◆ What you are asked to do ◆
Among the entries that follow, locate the line with "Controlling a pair" and the line with "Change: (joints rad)". Output those lines and all lines in between, exactly, minus the pictures.

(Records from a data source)
=== Begin Enclosure ===

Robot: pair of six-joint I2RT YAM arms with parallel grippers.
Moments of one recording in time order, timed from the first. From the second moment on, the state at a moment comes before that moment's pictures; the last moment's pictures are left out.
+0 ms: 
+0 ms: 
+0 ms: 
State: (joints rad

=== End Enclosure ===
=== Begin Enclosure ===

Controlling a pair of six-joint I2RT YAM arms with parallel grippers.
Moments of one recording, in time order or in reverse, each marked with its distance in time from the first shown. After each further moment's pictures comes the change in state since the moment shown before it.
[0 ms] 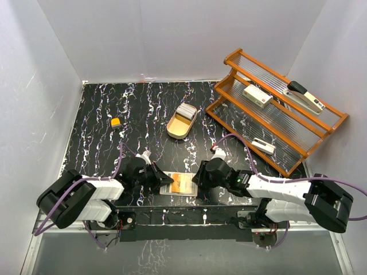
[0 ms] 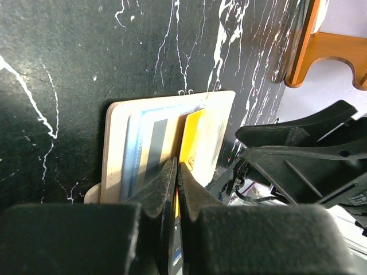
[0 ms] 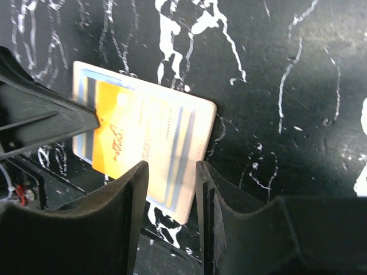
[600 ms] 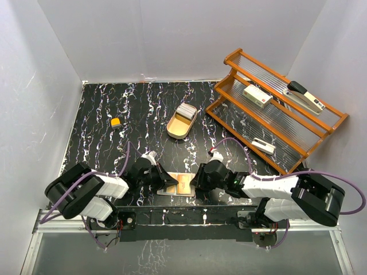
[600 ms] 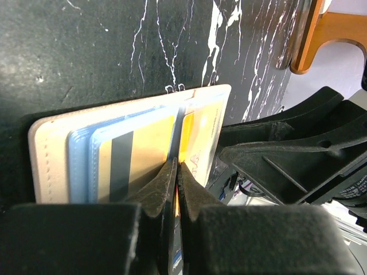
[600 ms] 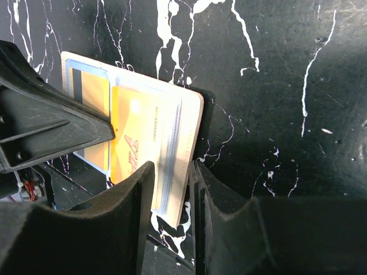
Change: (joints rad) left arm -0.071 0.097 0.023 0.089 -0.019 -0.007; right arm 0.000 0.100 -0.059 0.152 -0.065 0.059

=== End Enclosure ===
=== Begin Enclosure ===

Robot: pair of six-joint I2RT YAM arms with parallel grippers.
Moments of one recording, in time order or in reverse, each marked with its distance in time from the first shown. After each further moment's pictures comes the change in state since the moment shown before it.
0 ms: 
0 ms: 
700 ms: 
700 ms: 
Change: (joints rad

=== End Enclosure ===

◆ Task response ◆
Controlling a pair of six-joint I2RT YAM arms with parallel grippers.
Moments of one recording, in time order or in reverse, each marked with its distance in time from the first shown. After each further moment's pictures comes the change in state since the moment shown before it.
[0 ms] 
[0 ms] 
[0 ms] 
[600 ms] 
[600 ms] 
[600 ms] 
Change: (joints rad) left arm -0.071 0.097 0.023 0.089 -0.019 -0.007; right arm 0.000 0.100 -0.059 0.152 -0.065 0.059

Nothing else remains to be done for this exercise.